▶ **ASSIGNMENT**: Within the entries below, find the portion that opens with the line containing "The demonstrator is" and closes with the line containing "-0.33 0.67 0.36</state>". Retype that portion exactly and only.

↓↓↓

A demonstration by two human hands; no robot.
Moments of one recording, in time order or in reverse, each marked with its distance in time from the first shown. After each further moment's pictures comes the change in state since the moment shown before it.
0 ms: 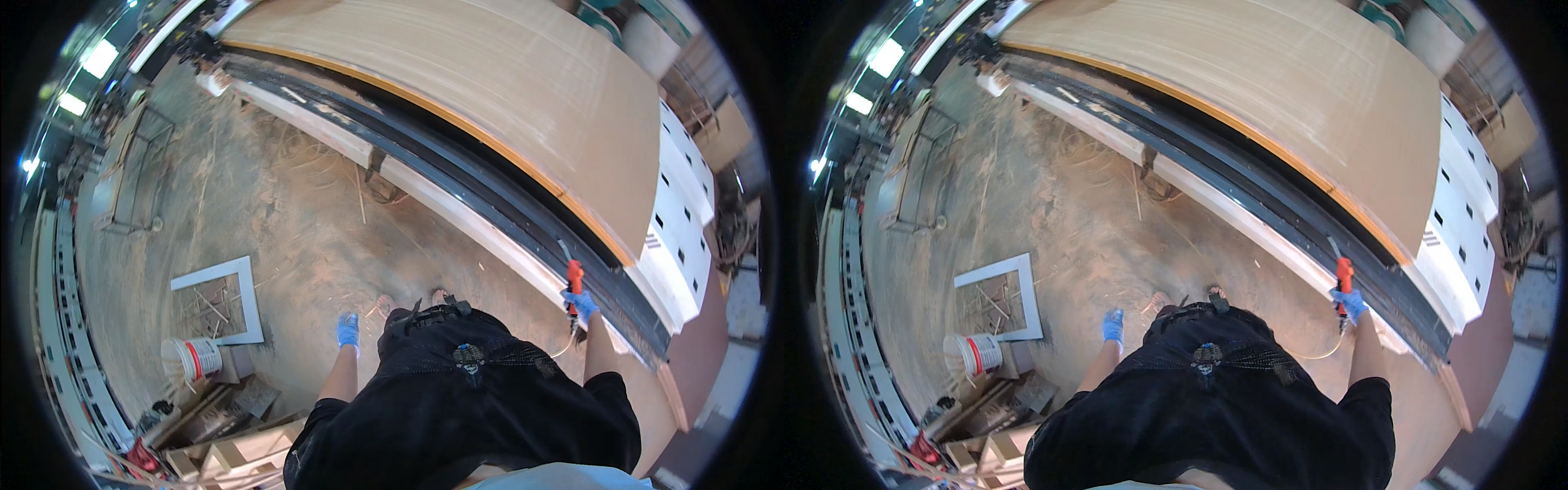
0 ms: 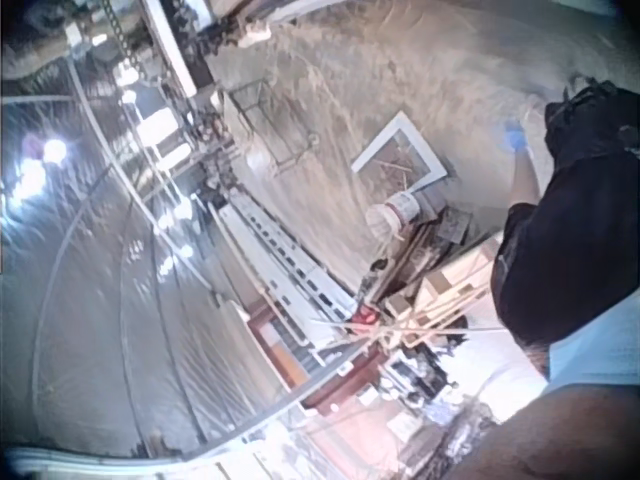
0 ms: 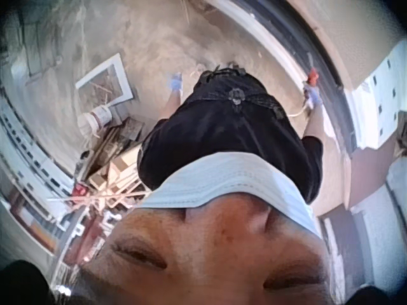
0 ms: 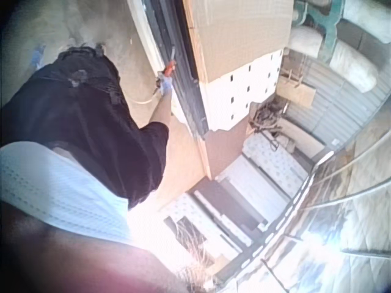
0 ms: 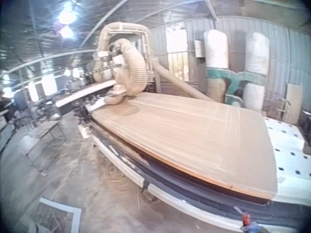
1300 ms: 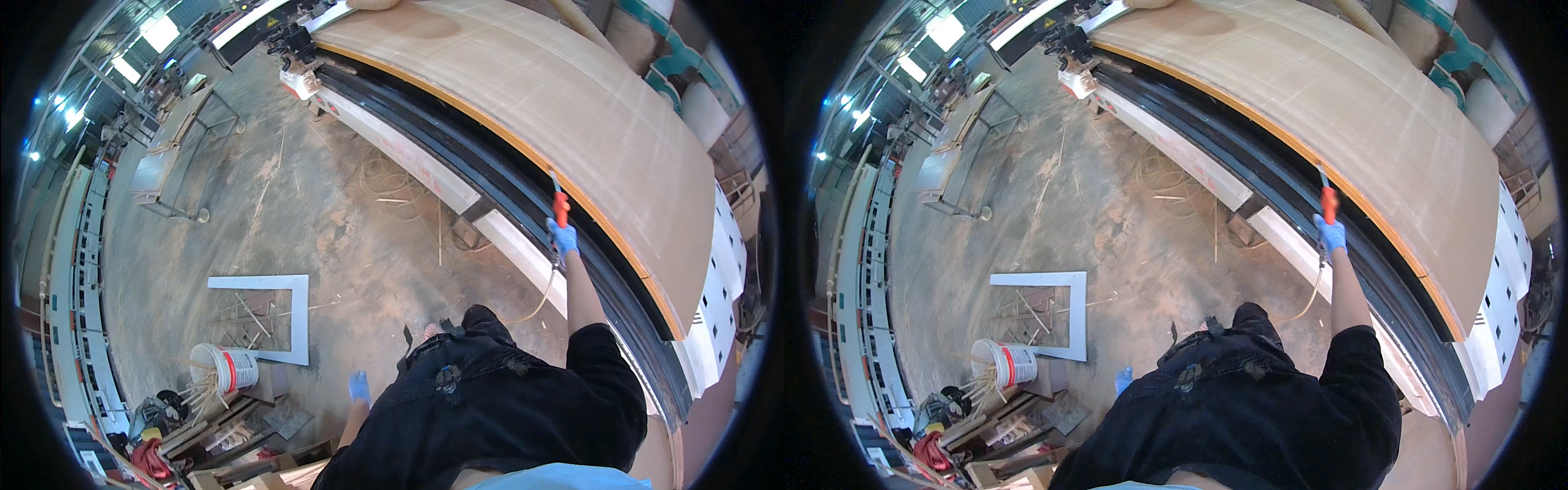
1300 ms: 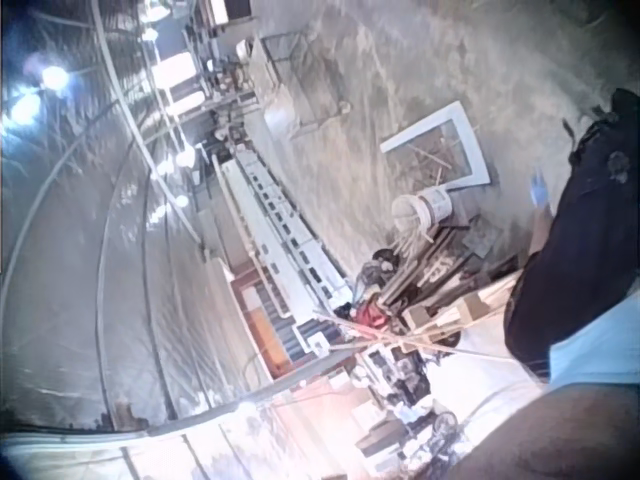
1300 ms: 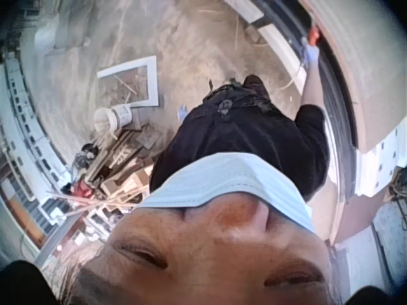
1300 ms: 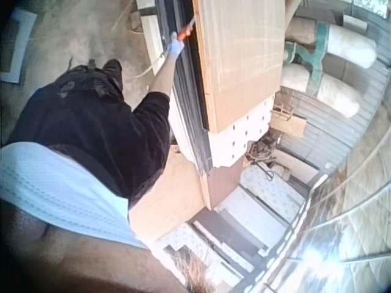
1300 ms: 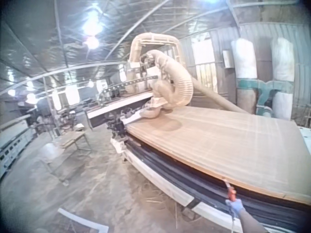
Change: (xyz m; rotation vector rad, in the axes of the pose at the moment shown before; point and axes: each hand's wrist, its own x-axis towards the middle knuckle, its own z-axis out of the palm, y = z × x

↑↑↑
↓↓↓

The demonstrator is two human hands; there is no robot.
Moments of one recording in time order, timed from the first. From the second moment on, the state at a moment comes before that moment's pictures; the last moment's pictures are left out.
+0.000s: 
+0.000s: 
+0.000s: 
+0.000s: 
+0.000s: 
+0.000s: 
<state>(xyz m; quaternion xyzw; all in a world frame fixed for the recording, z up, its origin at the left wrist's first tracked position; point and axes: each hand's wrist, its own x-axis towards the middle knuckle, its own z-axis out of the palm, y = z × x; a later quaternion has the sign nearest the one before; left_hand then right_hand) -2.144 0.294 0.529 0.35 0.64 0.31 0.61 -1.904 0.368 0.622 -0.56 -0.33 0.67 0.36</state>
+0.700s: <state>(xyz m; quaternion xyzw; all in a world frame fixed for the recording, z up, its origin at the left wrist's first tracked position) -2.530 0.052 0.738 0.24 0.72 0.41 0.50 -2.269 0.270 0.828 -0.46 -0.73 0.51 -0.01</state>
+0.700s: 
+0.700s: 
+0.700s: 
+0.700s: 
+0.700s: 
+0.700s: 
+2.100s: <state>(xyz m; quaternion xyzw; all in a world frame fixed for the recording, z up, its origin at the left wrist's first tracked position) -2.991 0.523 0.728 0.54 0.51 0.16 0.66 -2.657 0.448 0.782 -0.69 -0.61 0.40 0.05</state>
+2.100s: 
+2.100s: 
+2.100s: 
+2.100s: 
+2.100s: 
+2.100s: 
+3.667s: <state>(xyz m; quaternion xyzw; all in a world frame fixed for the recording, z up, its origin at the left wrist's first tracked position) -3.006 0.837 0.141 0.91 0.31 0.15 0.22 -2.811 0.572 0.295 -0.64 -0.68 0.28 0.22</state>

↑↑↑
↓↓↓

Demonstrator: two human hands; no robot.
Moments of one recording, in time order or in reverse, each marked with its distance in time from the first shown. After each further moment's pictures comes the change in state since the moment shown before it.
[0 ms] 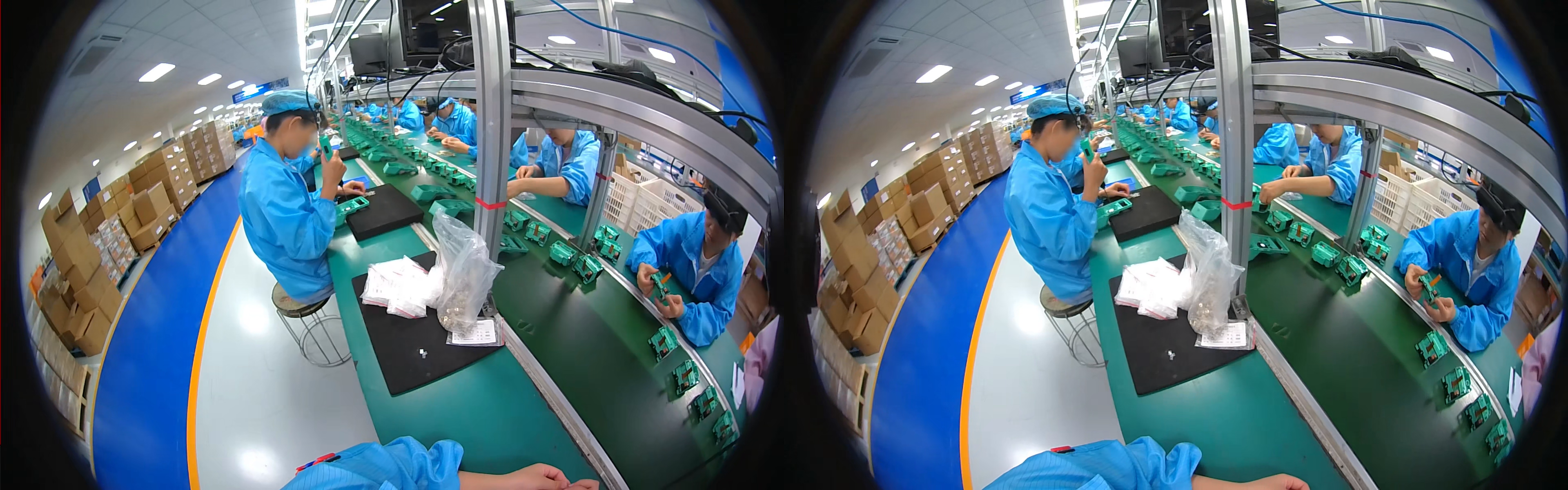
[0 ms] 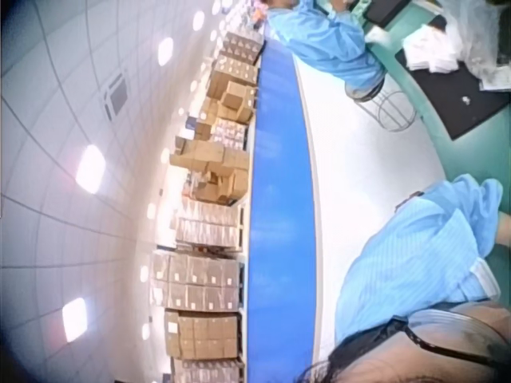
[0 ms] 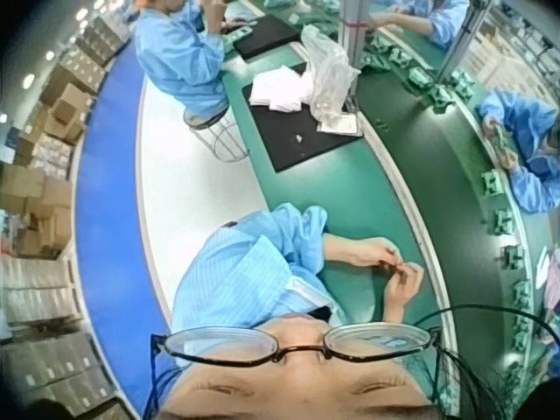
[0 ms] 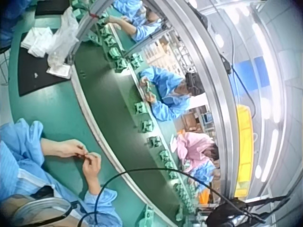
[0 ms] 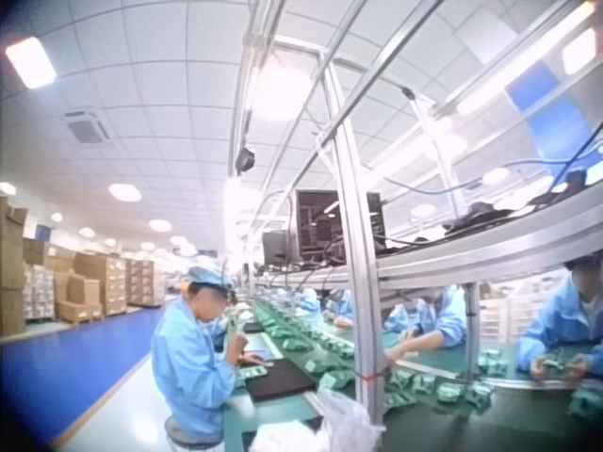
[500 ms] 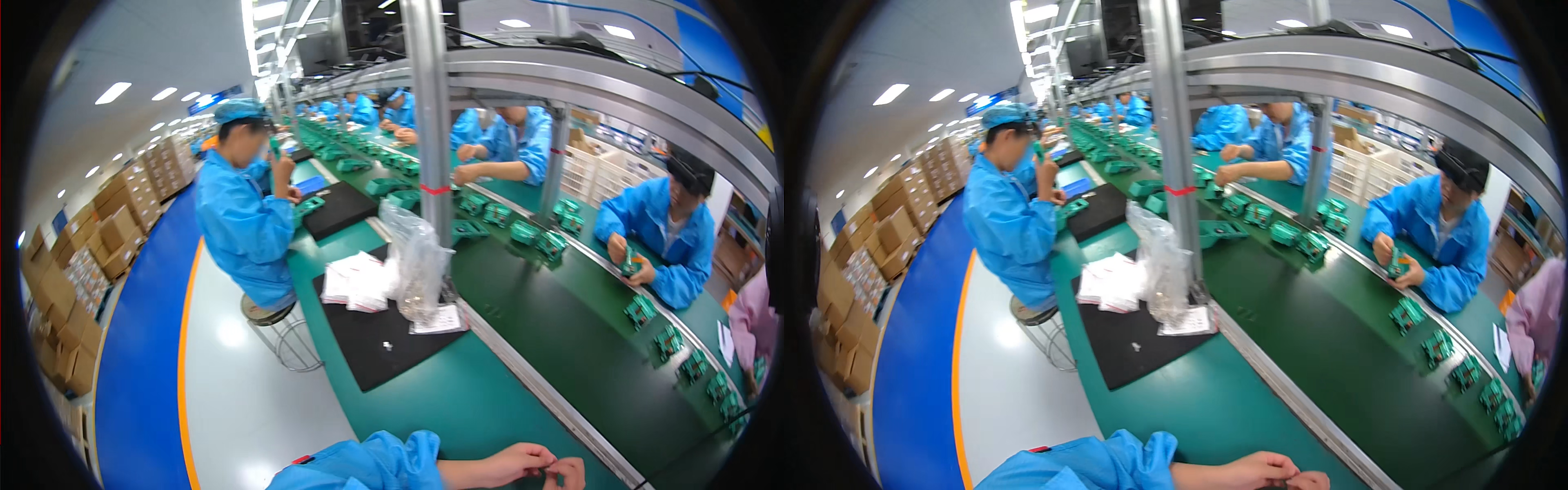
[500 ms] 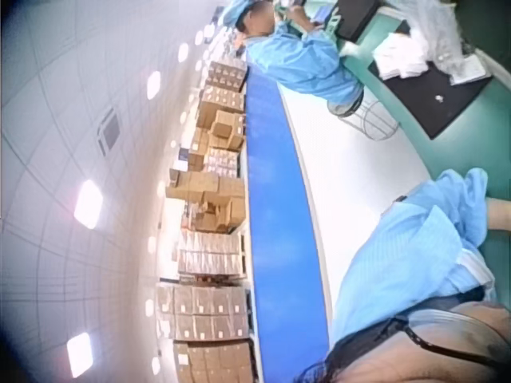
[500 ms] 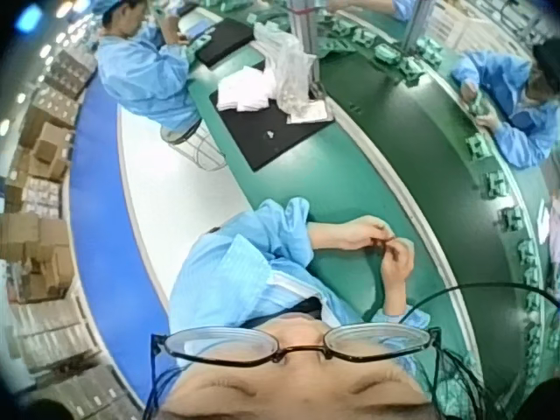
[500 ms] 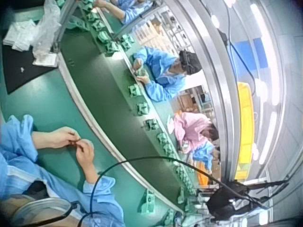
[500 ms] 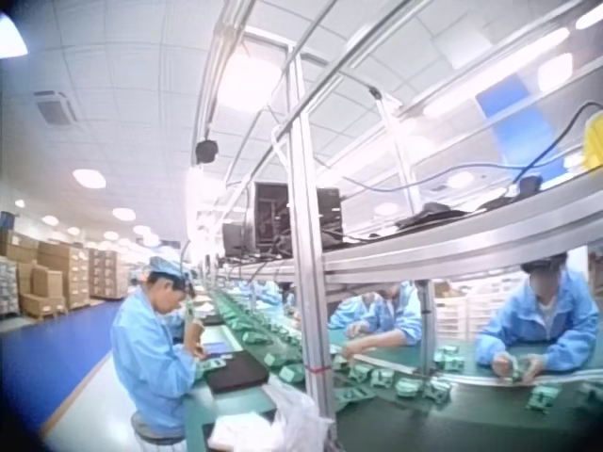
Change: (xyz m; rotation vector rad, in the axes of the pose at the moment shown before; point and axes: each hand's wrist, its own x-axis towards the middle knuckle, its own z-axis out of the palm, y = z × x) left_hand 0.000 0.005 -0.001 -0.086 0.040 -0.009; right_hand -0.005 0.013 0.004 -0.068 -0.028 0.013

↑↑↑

▶ **EXPECTED OUTPUT**:
The demonstrator is two human hands; there is no robot.
Moments of one recording in time order, timed from the first. From the second moment on, the state at a moment comes before that moment's pictures; the last moment's pictures are left out.
+0.000s: 
+0.000s: 
+0.000s: 
+0.000s: 
+0.000s: 
+0.000s: 
<state>(xyz m; quaternion xyzw; all in a world frame fixed for the recording, z up, its origin at the left wrist's first tracked position; point and axes: each hand's wrist, its own x-axis towards the middle knuckle, its own z-axis out of the palm, y = z × x; a later quaternion has the sign nearest the one before; left_hand then right_hand) -2.144 0.294 0.529 0.35 0.64 0.31 0.61 -1.904 0.368 0.622 -0.56 -0.33 0.67 0.36</state>

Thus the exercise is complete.